TARIMDA 5-4 atmışız Allah hiç bir ülkenin başına vermesin; kendi kendimize yeten 7 ülkeden biri iken köylüyü de, üreteni de satanı da alanı da darma dağın etmişiz.

Yetmemiş ‘siz ekmeyin üretmeyin’ diyerek dönüm başına para vermişiz...

İthal hayvanlar la birlikte dışarıdan saman ithal etmişiz.

 Domatesle soğanı biberle patlıcanı yarıştırmışız vatandaşları da tanzim satışların önünde hakem tayin etmişiz.

SPORDA 6-3 atmışız Sporun her dalını birbirlerine karıştırmışız, hangi dal olursa olsun holding sahipleri bile federasyon yönetimlerine sokmak için mücadele etmişiz. Yetmemiş siyaseti sporun tam göbeğine sokmuşuz. Trilyonlar harcanarak suni başarıların peşinde koşmuşuz eğitimli insanları hiç bir yere yanaştırmamışız. Sırtımız minderlerden kalkmamış. Varsa yoksa siyaset deyip, siyaseti sporun dışına itememişiz.

DIŞİŞLERİNDE 5-2 atmışız geçmişte kendi politikalarını hemen hemen tüm coğrafyada diğer ülkelere hissettiren bir ülkeyken, diğer ülkelerin telkinleri ile politika üreten bir ülke pozisyonuna düşmüşüz. Saman alevi gibi yanıp sönen bir dış siyasetin peşinden giderek 16 adayı Yunan’a kaptırarak bu adalara uzaktan bakar bir toplum olmuşuz.

Hiç mi 3-3 yani düsse, 5-5 yani dübeş, 6-6 yani düşeş 6-5 şeş beş atmadık arkadaşlar? Atamadık, attırmadılar. O zarları Amerika – İngiliz –Alman – İtalyan – Hollanda İsrailliler attılar bizler de seyrettik.

Ekrem İmamoğlu’nu

Nerden çıktı kim çıkarttı diyordunuz ya,

Hiç kimse çıkarmadı şu üstteki yanlış politikalar çıkardı.

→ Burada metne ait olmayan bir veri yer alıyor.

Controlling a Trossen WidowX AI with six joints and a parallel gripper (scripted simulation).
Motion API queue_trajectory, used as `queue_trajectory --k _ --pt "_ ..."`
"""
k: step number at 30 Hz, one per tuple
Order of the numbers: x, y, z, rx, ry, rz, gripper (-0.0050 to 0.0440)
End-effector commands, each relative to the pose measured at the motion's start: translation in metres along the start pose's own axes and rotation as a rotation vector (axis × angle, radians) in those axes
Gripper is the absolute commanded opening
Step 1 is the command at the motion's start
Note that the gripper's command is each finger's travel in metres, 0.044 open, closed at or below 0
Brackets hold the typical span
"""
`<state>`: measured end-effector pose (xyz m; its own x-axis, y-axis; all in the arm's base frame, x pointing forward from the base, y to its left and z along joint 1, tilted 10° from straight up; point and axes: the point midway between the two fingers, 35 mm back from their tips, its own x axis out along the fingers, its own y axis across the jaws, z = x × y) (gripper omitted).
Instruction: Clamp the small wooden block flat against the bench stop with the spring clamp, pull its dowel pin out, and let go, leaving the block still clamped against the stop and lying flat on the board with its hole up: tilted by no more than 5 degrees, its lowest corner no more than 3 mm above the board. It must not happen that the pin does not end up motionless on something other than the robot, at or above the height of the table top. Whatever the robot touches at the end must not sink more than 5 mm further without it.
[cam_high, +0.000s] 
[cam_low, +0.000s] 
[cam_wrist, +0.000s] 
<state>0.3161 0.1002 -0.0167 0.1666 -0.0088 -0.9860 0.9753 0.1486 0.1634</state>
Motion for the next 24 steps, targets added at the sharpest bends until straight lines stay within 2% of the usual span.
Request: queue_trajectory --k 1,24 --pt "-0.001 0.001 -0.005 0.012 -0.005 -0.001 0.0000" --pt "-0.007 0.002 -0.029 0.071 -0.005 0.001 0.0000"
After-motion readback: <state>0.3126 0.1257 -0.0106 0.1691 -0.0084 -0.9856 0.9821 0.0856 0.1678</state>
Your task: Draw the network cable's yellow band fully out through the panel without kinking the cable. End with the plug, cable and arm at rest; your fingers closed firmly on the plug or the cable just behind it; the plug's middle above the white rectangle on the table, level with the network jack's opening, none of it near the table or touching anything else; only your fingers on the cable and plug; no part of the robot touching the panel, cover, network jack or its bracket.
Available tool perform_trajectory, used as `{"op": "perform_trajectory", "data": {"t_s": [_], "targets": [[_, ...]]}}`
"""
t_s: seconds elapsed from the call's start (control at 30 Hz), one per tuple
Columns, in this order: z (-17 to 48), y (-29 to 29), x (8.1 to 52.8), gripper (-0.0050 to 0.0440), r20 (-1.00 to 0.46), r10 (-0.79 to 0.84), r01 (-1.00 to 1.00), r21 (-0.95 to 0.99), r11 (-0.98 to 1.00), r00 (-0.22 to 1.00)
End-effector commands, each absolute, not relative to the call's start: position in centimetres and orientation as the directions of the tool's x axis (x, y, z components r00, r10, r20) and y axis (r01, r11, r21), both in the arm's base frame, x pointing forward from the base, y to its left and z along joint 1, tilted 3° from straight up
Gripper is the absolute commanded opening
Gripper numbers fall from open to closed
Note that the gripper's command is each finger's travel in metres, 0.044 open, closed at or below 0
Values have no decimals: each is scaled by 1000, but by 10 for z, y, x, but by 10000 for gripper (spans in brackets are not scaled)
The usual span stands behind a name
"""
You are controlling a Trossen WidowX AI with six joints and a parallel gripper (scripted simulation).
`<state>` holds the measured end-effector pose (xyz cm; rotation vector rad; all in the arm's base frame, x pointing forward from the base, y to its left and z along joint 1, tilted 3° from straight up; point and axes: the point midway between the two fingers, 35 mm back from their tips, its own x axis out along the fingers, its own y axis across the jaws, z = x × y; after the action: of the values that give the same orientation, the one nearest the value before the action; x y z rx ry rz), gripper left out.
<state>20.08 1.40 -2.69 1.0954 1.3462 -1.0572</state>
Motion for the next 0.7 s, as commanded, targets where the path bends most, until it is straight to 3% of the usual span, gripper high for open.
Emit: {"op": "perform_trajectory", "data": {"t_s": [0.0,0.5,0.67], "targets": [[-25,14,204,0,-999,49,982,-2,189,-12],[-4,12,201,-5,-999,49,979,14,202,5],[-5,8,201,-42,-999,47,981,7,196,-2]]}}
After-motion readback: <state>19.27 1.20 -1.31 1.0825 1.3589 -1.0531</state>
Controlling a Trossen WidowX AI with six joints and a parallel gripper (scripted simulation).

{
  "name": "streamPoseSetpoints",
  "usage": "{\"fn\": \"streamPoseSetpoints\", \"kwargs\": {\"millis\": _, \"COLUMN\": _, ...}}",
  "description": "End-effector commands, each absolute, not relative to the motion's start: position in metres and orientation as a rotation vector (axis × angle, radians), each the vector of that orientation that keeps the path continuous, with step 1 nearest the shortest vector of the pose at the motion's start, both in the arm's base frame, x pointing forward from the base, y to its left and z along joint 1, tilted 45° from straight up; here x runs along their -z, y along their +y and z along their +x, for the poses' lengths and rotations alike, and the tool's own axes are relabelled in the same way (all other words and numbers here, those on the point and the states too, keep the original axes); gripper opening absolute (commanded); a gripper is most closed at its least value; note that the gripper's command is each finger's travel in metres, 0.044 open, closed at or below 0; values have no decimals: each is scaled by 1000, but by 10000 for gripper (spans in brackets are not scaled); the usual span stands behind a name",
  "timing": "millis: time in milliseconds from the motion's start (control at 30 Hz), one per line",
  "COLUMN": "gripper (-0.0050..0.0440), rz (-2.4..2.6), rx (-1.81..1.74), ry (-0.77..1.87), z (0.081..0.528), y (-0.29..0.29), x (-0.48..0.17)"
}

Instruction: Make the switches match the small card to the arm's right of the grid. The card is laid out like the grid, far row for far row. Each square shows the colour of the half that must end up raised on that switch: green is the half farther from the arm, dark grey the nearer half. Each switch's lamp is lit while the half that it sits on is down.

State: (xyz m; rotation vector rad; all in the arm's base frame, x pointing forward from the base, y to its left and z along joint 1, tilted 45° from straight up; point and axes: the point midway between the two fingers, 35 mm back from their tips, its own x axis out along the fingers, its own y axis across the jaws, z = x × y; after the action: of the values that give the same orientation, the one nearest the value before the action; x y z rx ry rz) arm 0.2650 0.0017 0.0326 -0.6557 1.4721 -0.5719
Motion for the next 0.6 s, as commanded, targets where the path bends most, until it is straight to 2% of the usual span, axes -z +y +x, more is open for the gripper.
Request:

Fiziğin, matematiğin, kimyanın ülkemiz için ne olduğunu bilen her partiden olan sağduyulu vatandaşlarımız çıkarttı.

Onun için kitap öyle bir şeydir ki suya hasret çölde bile insanlara serinlik verebilen değerli bir hazinedir. İster ganyotçu olsun İster şoför bahçıvan fark etmiyor.

Kim olursa olsun ganyotçu gibi ne anladığımızdır önemli olan.